Crede che se Belgrado facesse questo, mostrando determinazione, Washington sarebbe molto più coinvolta nel portare Kurti sotto controllo.
– L’altra faccia della medaglia è che le autorità serbe parlano molto e fanno poco, per paura di offendere i centri di potere occidentali. Così, la Belgrado ufficiale ha perso la sua credibilità e le sue parolacce sono poco credute dalle linee rosse – dice Anđelković.
E il politologo Bojan Vranić vede una novità nella reazione di Belgrado.
– I segnali della Russia riguardo ai nuovi conflitti in Kosovo sono una continuazione della loro solita politica per la regione dei Balcani occidentali. La notizia è una tiepida, forse inesistente, reazione del funzionario di Belgrado alla mano tesa di Mosca. Prima della guerra in Ucraina, in situazioni simili, il presidente Vučić è stato tra i primi a chiamare l’ambasciatore russo per consultazioni e dichiarazioni di sostegno hanno fatto notizia sui media. Ora sembra che gli aiuti russi siano visti con più cautela, perché irriterebbero ulteriormente Bruxelles già elettrizzata dalle nuove barricate – ha detto Vranić a Danas.
Mentre Dragoslav Rašeta, cercatore della Nuova Terza Via, non vede alcun vantaggio per Vučić.
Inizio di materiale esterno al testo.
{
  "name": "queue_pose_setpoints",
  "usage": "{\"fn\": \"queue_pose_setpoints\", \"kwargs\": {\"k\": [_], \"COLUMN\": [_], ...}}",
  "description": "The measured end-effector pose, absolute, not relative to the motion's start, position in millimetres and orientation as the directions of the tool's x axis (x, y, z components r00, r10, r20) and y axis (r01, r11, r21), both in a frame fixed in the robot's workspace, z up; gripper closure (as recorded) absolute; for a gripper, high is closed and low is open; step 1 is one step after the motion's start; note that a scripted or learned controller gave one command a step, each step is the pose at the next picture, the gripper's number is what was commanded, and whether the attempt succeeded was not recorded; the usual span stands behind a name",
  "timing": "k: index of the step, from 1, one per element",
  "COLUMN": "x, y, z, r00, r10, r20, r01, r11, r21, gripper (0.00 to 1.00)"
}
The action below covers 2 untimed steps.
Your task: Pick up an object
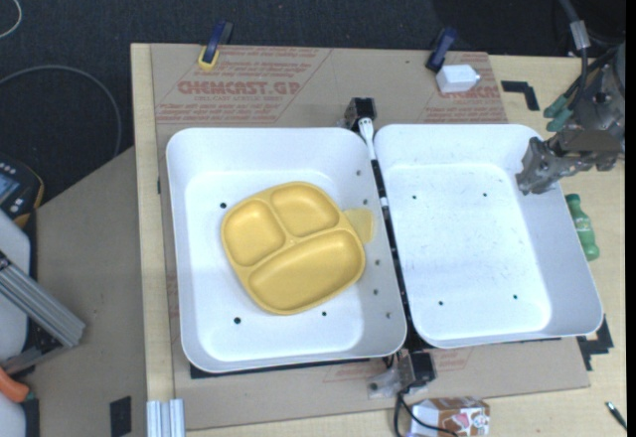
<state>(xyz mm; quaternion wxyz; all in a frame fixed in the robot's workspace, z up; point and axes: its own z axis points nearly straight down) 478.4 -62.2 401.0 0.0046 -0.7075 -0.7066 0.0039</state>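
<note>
Yellow divided plate [293, 246] lay in left bin [189, 167]; tool [542, 177] over right bin's [477, 316] edge, finger state indeterminate.

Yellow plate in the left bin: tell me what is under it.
A small yellow piece pokes out from under the yellow plate at its right edge. The rest of that piece is covered, as is the floor of the left bin beneath the plate.

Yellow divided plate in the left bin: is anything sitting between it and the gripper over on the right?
No loose object lies between them. The gripper is at the right bin's far right edge; the yellow divided plate lies in the left bin. Only the bins' adjoining rims cross the path.
</note>
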Motion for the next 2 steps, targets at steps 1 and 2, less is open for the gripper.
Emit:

– Il presidente Vučić non vuole assolutamente più essere associato alla Russia nel contesto della risoluzione della crisi in Kosovo, soprattutto a causa della tossicità di Mosca. D’altra parte, la Russia non può aiutare in alcun modo la Serbia perché la sua influenza in Europa è crollata dal marzo di quest’anno, anche nei Balcani. Associare oggi la Serbia alla Russia alimenta solo la retorica di Kurti secondo cui la Serbia è una piccola Russia ed erede del regime repressivo di Milosevic degli anni ’90 – conclude Rašeta per Danas.